• _ASSIGNMENT_
Please output the listing that follows exactly, but keep all images out.

• _DATASET SECTION_
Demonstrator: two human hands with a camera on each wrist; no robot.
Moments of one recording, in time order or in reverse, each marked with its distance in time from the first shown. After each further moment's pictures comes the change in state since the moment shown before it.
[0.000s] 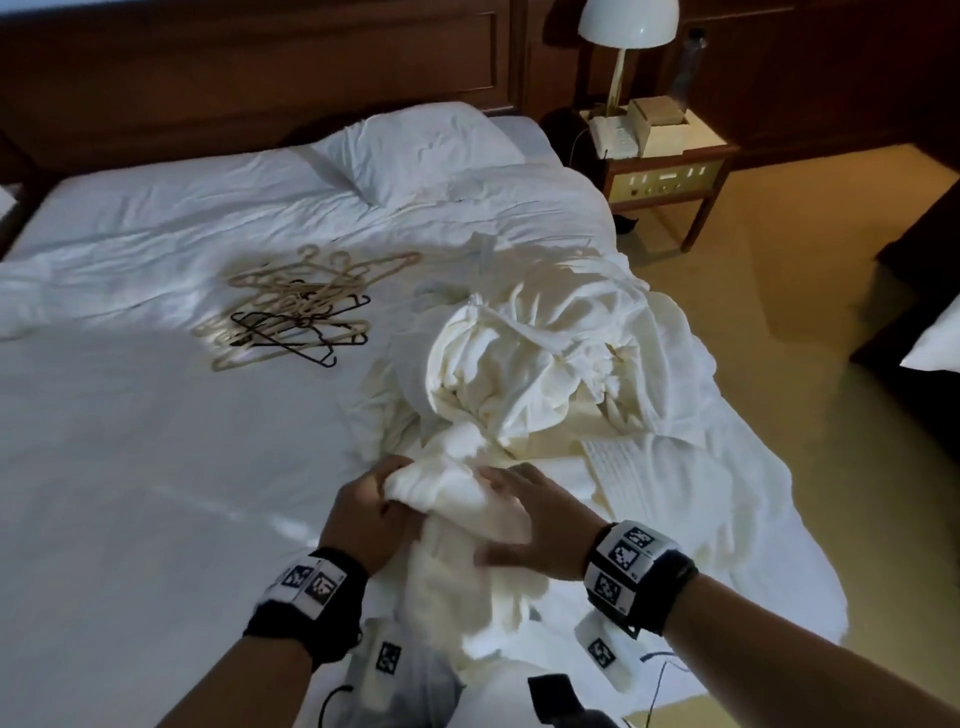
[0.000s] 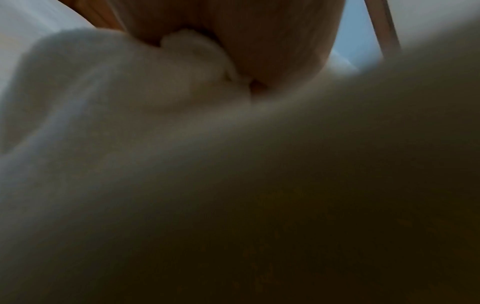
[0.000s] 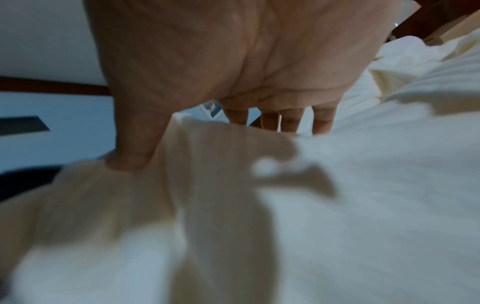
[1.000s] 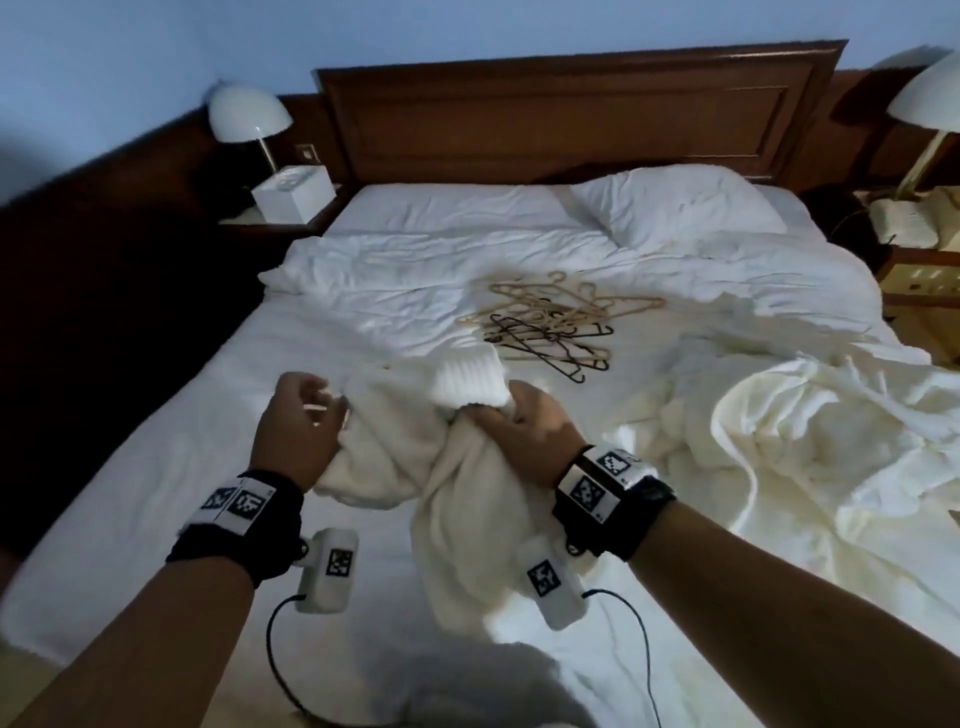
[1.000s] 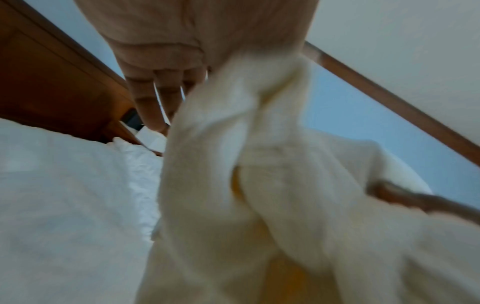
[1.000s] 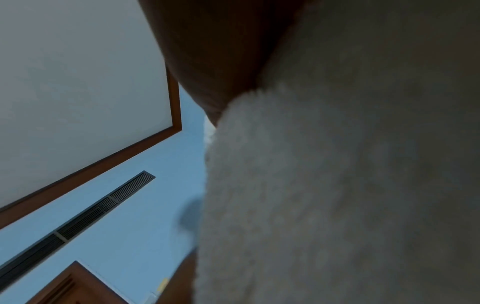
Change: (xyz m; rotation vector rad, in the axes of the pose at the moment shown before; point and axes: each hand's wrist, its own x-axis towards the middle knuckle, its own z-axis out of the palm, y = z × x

• _TASK OUTPUT_
Demonstrator: two human hands with a camera on each wrist; no robot.
Moments of one recording, in time order or in reverse, each marked with its distance in time from the first shown. After each further moment's pictures comes the change in state since the moment shown before it.
[0.000s] 
[0.000s] 
[0.000s] 
[1.000s] 
[1.000s] 
[1.000s] 
Change: (xyz m; rotation vector rad, in the axes of the pose at the moment shown before; point and axes: each hand's wrist, its own x-axis towards the middle knuckle, its own z-axis out of the palm, y = z × x

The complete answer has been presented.